Exercise instructions
The answer consists only of the lines from the beginning of the listing below to the line holding "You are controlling", inclusive, with every picture removed.
.....
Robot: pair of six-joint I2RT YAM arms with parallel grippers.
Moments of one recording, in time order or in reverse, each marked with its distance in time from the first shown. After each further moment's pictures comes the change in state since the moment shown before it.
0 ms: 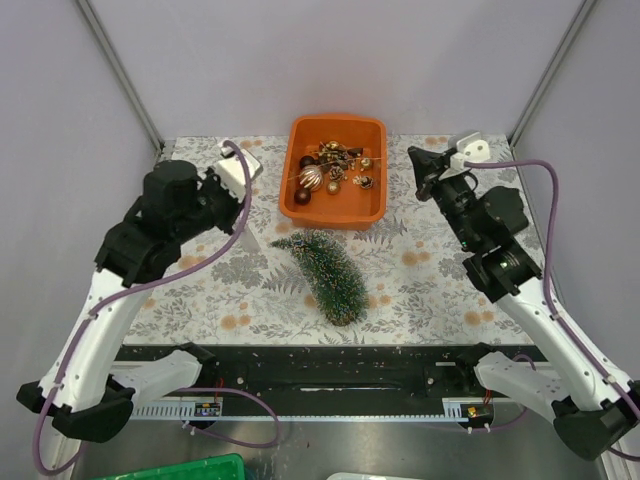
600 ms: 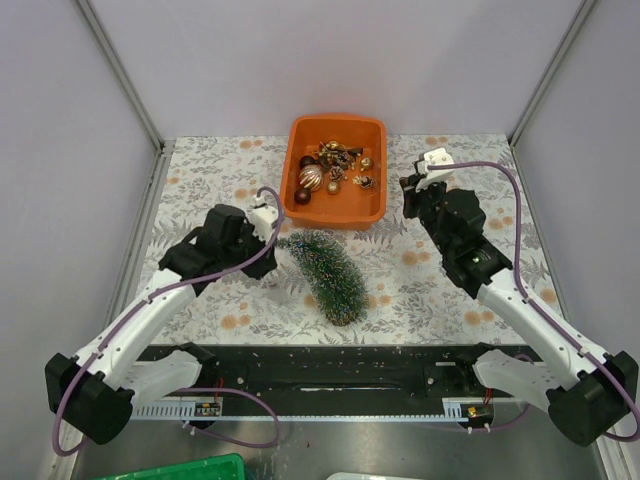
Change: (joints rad) left arm 0.000 -0.013 -0.598 0.201 0.145 -0.258; right arm 0.002 0.100 -0.164 -0.054 0.117 0.037
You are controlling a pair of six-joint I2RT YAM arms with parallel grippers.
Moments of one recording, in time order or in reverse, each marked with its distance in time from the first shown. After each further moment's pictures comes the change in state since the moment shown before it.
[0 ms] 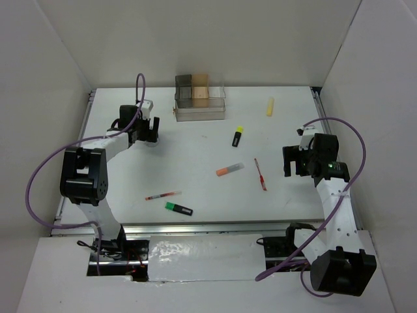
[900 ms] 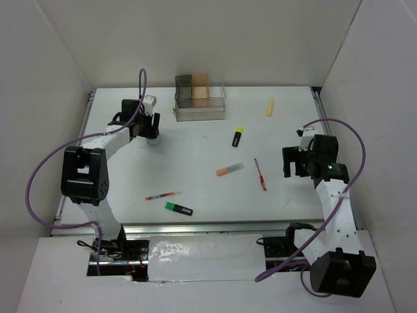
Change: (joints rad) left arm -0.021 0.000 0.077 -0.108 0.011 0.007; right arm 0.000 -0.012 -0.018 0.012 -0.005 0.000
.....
Answer area
Robot: pair of six-joint I2RT YAM arms with parallel grippers.
Moments of one recording, in time order or in reverse, each marked with its distance in time from the first shown. After each further moment's pictures comes the change in state since the moment shown before it.
0 ms: 
600 ms: 
Change: (joints rad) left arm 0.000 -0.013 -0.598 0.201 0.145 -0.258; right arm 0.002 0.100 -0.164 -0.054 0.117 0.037
You are controlling a pair of six-joint I2RT YAM arms with parallel grippers.

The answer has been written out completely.